I know that I sound exceptionally jaded but yesterday, I asked HR for a copy of my job description and my actual title so I could respond to an audit self-assessment. I’m still waiting. HR isn’t sure of my title and despite the fact that I continue to be paid, no one is sure of my job description, either. This sounds an awful lot like Conscious Incompetence to me.

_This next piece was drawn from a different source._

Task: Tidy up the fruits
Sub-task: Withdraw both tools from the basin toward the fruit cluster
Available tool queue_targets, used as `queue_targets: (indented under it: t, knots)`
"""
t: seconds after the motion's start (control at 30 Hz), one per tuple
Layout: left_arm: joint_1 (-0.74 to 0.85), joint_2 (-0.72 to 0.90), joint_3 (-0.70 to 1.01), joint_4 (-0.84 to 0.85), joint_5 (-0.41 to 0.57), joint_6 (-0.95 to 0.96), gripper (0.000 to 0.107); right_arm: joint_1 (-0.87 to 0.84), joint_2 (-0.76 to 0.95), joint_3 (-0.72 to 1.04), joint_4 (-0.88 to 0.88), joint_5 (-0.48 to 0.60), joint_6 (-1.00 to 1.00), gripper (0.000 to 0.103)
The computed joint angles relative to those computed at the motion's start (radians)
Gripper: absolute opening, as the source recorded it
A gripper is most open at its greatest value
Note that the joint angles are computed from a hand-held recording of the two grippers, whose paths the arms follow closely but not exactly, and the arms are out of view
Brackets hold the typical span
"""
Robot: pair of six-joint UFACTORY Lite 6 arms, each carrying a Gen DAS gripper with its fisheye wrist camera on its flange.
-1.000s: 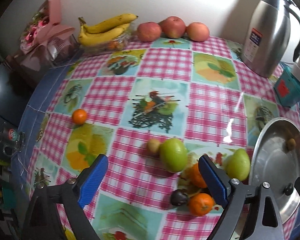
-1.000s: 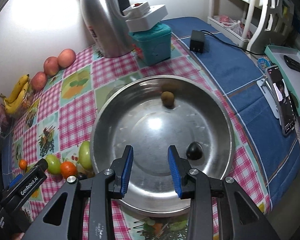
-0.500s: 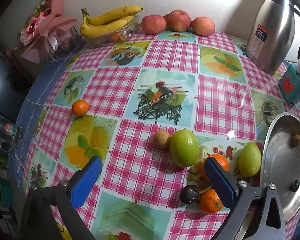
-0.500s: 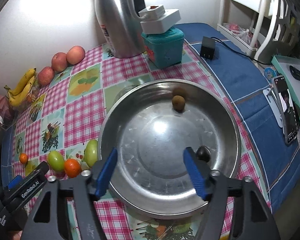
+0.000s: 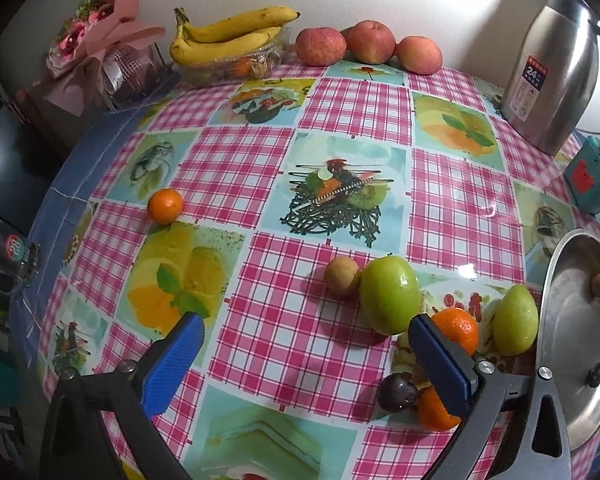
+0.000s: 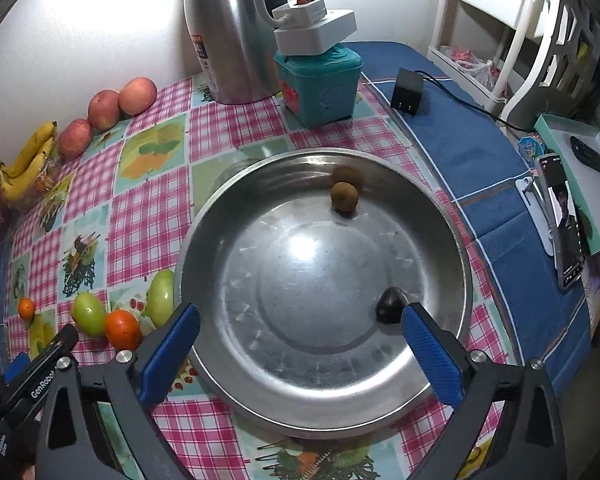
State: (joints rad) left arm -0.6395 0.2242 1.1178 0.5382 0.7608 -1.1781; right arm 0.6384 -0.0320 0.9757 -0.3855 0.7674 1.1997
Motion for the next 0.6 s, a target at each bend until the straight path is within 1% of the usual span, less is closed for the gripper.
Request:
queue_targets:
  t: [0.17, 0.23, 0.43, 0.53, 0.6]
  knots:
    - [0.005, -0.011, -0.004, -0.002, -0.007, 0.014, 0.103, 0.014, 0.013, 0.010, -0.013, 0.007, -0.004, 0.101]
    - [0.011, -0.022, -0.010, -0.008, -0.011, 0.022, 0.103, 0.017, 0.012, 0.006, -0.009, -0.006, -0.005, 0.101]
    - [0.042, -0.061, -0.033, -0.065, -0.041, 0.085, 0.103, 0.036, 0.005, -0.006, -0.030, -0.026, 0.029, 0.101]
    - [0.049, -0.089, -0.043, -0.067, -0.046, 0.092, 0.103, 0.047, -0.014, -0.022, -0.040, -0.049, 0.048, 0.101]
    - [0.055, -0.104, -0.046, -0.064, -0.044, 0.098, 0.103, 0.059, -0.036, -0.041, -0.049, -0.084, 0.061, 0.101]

As long as Sunday lasts (ten)

On the tenth day of the New Year, shortly after midnight it started to rain. It rained and rained, and when we woke at seven it was still raining. The rain ticked against the windows and the wind gained intensity and at daybreak, the rain turned to sleet and snow.

  
There was nothing for it except to light a fire and relax all day, after Miss L had pancakes and strawberries and the birds were fed. 

  
I still have Christmas decorations to put away and laundry to do, and the breakfast dishes pined in the sink, but I have the new Philippa Gregory and so as long as the wind blows and Sunday lasts, I can’t be bothered. 

Nine 

Still typing with my thumbs. It’s nice that I am shelling out money every month and paid additional money today for Internet and cable television, neither of which I can access. I hate to think that a new,unbudgeted laptop is in the cards but I think it’s time. 😦

On the upside, Miss L got a haircut today, and we ran errands and ate Swedish Fish and had lunch at Qdoba (“their tacos are quite excellent.”) We bellowed along with Adele. We stopped at the library in our shirtsleeves, because after pouring rain all night, the temps climbed near 50 today and people were using all sorts of unseasonable transportation to get around. 

  
The library was unexpectedly hosting a craft – coloring paper sacks to fill with treats as a “thank you” for the police, firefighters, and EMTs who worked over the holidays to keep us safe. 

  
We like a good library craft and if it includes gratitude, we’re in.